Des négociateurs américains se dirigent vers le Pakistan pour engager des discussions avec l'Iran, qui reste incertain quant à sa participation. Selon des déclarations de Donald Trump, le blocus sur les ports iraniens sera maintenu jusqu'à l'élaboration d'un "accord" avec Téhéran. Cependant, les responsables iraniens déclarent ne pas avoir de "projet" pour le prochain cycle de négociations, remettant en question la volonté des États-Unis pour un vrai dialogue, comme l'indique le chef de la diplomatie iranienne, Esmaïl Baghaï.
L'incertitude des pourparlers entre États-Unis et Iran
Les négociateurs américains, à la tête desquels se trouve le vice-président JD Vance, voyagent vers Islamabad comme l'a confirmé Trump dans une interview au New York Post. Au moment où les échanges diplomatiques se profilent, l'Iran exprime un scepticisme net concernant les intentions américaines, évoquant des "violations" du cessez-le-feu. Le président américain a également laissé entendre qu'il est peu probable de prolonger ce cessez-le-feu, stipulant que l'absence d'accord pourrait mener à une escalade des tensions.
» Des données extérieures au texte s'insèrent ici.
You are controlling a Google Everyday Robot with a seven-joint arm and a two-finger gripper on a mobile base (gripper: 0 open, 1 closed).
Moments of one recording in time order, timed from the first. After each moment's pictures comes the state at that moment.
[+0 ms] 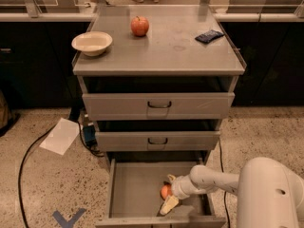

Paralysie maritime dans le détroit d'Ormuz
Le trafic maritime dans le détroit d'Ormuz est à l'arrêt, chaque partie imposant un blocus. L'armée américaine a déjà ordonné à 27 navires de faire demi-tour. Trump a souligné que le blocus impacte gravement l'économie iranienne, lui coûtant jusqu'à 500 millions de dollars par jour. Emmanuel Macron a jugé nécessaire un retour au calme dans la région, affirmant que les tensions actuelles sont une erreur des deux parties.
Israël met en garde le Liban
Malgré une trêve récemment établie, l'armée israélienne a défendu l'interdiction de retour dans le sud Liban, avertissant que des activités du Hezbollah constituent une menace au cessez-le-feu. Un député du Hezbollah a affirmé que la résistance continuera face à ce qu'il considère comme des agressions israéliennes.
Le président libanais soutient les négociations avec Israël
Le président libanais, Joseph Aoun, a défendu la nécessité de négociations directes avec Israël pour établir une paix durable. Cependant, cette approche est vivement contestée par le Hezbollah. Aoun a assuré que ces discussions visent à mettre un terme à l'occupation israélienne dans le sud du Liban et à renforcer la présence de l'armée libanaise à la frontière. Un ancien diplomate, Simon Karam, mènera les pourparlers bilatéraux, qui se tiendront séparément de ceux de l'Iran avec les États-Unis.